First kiss
All these years (almost 15) later, I can still recall the excitement and anticipation of that first kiss.
I don’t remember where we’d been earlier in the evening but we had ended up on my parent’s couch, watching TV. He was sitting up and I was laying across his lap. As time passed, I was trying to make it evident that I was more than open to him kissing me. Scooting closer, looking up at him. I should have just made the first move. But the build up finally got to him. He looked down at me and said, “I’m going to kiss you now, ok?” I nodded. I couldn’t have been happier.
Then his lips were on mine. That electricity of the first kiss. It was magic. Soon we were falling into a rhythm of kisses and touches. Learning about each other and unleashing the desire that had been building between us. I was so happy we’d made this leap in our relationship. I wanted to melt into him (his kisses still do that to me). I wanted to stay wrapped in his arms forever.

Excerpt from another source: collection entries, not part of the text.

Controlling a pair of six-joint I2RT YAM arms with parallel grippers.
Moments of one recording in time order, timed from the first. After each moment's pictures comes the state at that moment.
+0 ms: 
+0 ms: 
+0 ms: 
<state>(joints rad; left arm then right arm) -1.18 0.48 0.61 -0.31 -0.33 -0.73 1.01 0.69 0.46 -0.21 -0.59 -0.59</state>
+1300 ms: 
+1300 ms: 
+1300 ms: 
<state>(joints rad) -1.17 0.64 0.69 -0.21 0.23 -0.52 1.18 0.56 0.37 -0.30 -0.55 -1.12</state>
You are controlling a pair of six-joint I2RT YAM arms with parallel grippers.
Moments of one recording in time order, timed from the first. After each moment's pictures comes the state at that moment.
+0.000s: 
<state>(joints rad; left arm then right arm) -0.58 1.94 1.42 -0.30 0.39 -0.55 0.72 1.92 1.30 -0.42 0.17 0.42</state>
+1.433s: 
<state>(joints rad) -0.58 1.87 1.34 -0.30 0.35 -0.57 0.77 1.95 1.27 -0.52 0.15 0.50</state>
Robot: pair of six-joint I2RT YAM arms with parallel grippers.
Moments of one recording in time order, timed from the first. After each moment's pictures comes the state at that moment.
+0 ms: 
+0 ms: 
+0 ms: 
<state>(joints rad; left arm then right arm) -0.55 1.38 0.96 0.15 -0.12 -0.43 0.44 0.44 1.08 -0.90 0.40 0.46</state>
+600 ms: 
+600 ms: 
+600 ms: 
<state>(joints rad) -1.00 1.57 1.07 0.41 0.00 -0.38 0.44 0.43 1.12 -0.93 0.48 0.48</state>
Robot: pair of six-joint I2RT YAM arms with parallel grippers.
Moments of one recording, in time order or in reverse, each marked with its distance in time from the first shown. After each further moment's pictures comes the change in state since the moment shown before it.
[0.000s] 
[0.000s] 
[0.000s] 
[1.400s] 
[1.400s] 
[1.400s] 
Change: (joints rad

But soon it was very late and he had to go. I’m sure we did the shy-goodbye-kiss-after-the-first-kiss at the door. I remember he sent me a message on the computer when he got home, telling me that he could still smell me. I loved hearing that. Ah, the delicious drunkenness of the first kiss – reliving the moment, recalling all the details, anxiously awaiting the next time you’ll be together. New love is so intoxicating.
I treasure this memory. Though we’re light years away from that first kiss, I still get a thrill each time his lips touch mine. How lucky I am to be married to someone who excites me as much (maybe even more) now as he did back on that night many years ago.





Excellent memories!
All kisses should feel that good.
I learn so much about a lover from the first kiss with her. In an instant, I can feel how comfortable she is, hungry, excited, joyful, or any of countless other emotions. It’s a glorious and wonderful thing, and never something to forget.